According to one embodiment of the invention, the ratio of the flow rates of the first flow meter 9 and the first flow regulating valve 6 and the ratio of the flow rates of the second flow meter 10 and the second flow regulating valve 7 are set between 97.5:2.5 and 35:65, preferably between 92:8 and 40: 60.

According to one embodiment of the present invention, the ratio of the flow rates of the first flow meter 9 and the first flow regulating valve 6, and the ratio of the flow rates of the second flow meter 10 and the second flow regulating valve 7 are 43.3: 56.7.

The operation of the present invention will be described below with reference to the present embodiment by taking as an example the design of a plant for producing 13 million tons of acrylonitrile annually. The temperature of the lean water (namely tower bottom liquid) discharged from the tower bottom of the recovery tower A is about 120 ℃, the lean water enters a buffer tank 1 for collection, the pressure of the lean water liquid in the buffer tank 1 is increased through a lean water pump b, the lean water liquid is pumped to a dehydrocyanation tower reboiler 3, and the flow rate is controlled in a cascade mode through a first flow regulating valve 6, a first flow meter 9 and a dehydrocyanation tower temperature controller 8. The temperature of the kettle liquid in the output pipeline 101 after passing through the dehydrocyanation tower reboiler 3 is about 111 ℃, and then the kettle liquid enters the finished product tower reboiler 5, and the temperature of the kettle liquid after heat exchange in the finished product tower reboiler 5 is about 93 ℃.
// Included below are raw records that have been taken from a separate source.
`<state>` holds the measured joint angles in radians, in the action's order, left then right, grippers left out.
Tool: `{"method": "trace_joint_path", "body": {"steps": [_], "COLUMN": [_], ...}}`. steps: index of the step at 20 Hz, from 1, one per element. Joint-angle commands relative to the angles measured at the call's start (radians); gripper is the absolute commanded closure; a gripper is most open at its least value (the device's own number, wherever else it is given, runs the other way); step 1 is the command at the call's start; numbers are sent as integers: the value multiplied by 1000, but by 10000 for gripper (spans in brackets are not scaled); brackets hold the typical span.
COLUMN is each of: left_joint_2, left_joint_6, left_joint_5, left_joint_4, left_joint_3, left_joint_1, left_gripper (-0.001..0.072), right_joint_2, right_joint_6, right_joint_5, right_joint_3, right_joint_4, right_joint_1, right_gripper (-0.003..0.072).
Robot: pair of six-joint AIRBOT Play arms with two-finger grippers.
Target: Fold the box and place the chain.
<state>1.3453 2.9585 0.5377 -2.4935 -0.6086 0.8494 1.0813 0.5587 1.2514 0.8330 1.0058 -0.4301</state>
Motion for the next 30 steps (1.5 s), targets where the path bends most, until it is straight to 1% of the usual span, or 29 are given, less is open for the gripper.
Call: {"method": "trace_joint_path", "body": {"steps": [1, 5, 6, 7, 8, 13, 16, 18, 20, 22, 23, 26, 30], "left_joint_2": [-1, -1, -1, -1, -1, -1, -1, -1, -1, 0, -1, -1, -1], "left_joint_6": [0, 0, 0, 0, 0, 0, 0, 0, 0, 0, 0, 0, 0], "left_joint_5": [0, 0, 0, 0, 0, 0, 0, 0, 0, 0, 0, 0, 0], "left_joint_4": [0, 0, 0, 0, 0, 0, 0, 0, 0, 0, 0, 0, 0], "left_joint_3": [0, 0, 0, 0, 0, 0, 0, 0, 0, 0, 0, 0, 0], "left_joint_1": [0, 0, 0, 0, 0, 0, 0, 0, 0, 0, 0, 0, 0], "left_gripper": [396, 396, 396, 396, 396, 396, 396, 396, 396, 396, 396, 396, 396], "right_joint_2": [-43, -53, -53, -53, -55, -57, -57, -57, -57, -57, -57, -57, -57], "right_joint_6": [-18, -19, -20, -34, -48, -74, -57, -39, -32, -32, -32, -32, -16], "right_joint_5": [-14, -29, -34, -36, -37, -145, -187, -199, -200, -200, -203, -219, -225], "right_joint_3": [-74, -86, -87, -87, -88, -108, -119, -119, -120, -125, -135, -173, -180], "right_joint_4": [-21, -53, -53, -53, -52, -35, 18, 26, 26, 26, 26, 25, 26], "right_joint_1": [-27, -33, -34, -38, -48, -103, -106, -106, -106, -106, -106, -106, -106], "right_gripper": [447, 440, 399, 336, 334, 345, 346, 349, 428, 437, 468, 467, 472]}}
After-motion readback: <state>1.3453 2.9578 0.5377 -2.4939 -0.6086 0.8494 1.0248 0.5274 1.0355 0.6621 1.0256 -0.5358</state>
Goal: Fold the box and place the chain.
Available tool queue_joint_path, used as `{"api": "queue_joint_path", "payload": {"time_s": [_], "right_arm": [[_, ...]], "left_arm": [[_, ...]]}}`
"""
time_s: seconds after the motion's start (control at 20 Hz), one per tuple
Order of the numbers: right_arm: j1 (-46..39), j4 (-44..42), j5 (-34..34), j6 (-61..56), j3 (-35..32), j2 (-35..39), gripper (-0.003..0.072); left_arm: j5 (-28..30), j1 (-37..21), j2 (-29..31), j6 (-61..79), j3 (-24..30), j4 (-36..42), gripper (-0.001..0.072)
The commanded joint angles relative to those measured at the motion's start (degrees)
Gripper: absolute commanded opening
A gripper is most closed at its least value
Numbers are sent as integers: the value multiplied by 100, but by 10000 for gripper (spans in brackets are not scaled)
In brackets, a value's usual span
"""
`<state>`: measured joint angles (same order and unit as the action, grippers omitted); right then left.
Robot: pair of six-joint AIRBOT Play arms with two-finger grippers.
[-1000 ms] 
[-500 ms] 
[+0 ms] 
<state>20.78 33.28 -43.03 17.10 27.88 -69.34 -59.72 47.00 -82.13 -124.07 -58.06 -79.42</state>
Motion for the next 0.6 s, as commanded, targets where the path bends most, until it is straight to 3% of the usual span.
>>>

According to the embodiment of the invention, the buffer tank 1 collects the high-temperature tower bottoms of the recovery tower A and then sequentially pumps the high-temperature tower bottoms into the dehydrocyanation tower reboiler 3 and the finished product tower reboiler 5, heat sources are respectively provided for the dehydrocyanation tower 2 and the finished product tower 4 by utilizing temperature difference, and the high-temperature tower bottoms return to the absorption tower to serve as an absorbent, so that the heat energy of the tower bottoms of the recovery tower A is recycled, and the energy is saved. The first flow regulating valve 6, the first flow meter 9 and the dehydrocyanation tower temperature controller 8 jointly form a cascade closed loop capable of realizing cascade regulation, and the amount of tower bottom liquid conveyed to the dehydrocyanation tower reboiler 3 can be controlled more accurately.

The above description is only one embodiment of the present invention, and is not intended to limit the present invention, and it is apparent to those skilled in the art that various modifications and variations can be made in the present invention. Any modification, equivalent replacement, or improvement made within the spirit and principle of the present invention should be included in the protection scope of the present invention.